The radiocarbon dating of organic materials (e.g. animal bones) or charcoal from hearths give us possibility to define the precise age of the campsites.
Due to reconstruction of the environment in which hunter-gatherers existed, multidisciplinary archaeobiological analysis will be carried out. On the basis of pollen content, macroscopic plant remains, mollusc, diatoms (type of algae), cladocerans (type of crustaceans), present sediments of former lakes, on the shores which humans organized their encampments, reconstruction of past landscapes and its changes through time will be possible.

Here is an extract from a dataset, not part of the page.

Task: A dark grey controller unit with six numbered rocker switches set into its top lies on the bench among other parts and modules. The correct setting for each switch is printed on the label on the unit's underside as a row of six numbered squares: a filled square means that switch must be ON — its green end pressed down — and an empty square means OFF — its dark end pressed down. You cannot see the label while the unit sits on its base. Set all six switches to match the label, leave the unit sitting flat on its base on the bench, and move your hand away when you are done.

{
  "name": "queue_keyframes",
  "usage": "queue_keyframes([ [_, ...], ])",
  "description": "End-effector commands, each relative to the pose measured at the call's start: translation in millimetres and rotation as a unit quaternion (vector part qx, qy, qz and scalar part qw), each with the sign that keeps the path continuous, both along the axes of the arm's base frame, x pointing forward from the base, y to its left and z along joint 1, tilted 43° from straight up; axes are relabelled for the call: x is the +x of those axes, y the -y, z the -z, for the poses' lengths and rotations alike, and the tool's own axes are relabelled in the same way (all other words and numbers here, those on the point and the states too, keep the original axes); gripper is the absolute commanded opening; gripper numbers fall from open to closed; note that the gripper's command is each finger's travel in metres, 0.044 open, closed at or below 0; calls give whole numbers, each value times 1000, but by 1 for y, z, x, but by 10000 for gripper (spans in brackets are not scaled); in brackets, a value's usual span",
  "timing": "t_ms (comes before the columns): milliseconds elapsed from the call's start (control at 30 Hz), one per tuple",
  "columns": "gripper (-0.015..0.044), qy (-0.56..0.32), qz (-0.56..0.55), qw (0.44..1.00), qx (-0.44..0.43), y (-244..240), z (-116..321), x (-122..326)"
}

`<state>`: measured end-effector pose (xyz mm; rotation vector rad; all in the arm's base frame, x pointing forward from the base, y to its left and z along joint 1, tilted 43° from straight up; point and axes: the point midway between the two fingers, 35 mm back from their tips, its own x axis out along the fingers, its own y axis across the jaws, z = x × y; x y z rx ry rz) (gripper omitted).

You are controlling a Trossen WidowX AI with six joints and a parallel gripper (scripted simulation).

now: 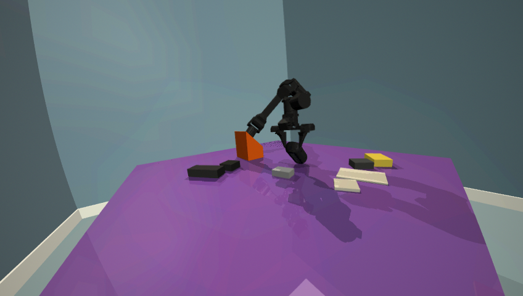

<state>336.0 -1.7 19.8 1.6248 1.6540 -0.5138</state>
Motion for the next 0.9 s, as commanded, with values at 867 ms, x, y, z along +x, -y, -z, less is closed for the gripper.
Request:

The significant role of the project will also play reconstruction of hunter-gatherers subsistence strategies and plant diet. In order to it the archaeozoological analysis of animal bones, macroscopic plant remains and charred tissue of edible tubers and roots will be adopted.
The special attention will be paid on ability to evidence human impact on the environment, e.g. by burning marsh vegetation on the lake shores in order to facilitate an access to drinking water or fruit harvesting edible aquatic plants.
The geological structure of former lakes, the source of drinking water and food (fish, edible aquatic plants) for hunter-gatherers will be recognized in details. Pollen, geochemical and radiocarbon analysis of lacustrine sediments allow to give the answer – when they originated, what was their range and depth, and how they changed over time.
All the research will give us the possibility to recognize hunter-gatherers lifeways in changing environmental and cultural conditions.